The problem
The whole listing needs to be written out exactly, except for any images.

Data shown
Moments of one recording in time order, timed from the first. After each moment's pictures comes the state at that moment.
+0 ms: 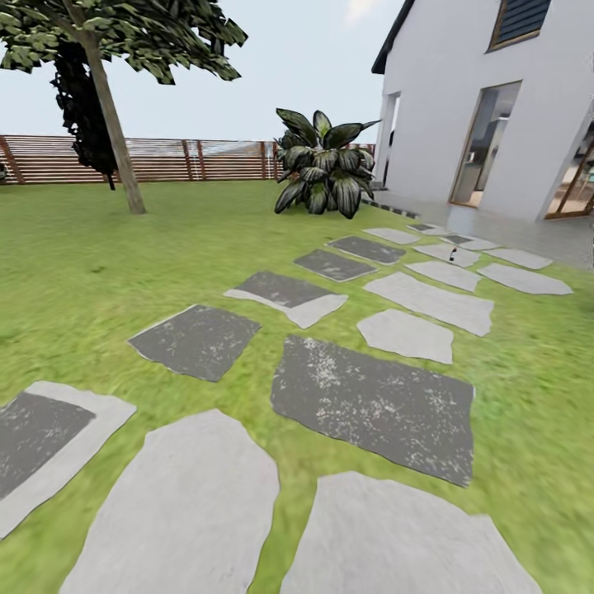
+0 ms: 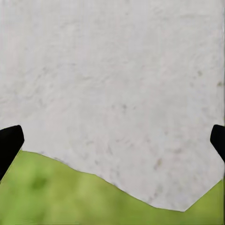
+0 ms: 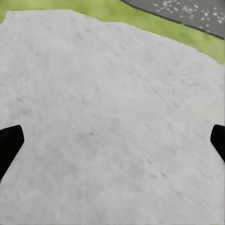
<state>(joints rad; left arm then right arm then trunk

Finished task
Moments of one recording in time order, timed from the first. After each moment's pictures comes the state at that moment.
+0 ms: 
+0 ms: 
+0 ms: 
<state>(joints rad; left arm then right arm then trunk

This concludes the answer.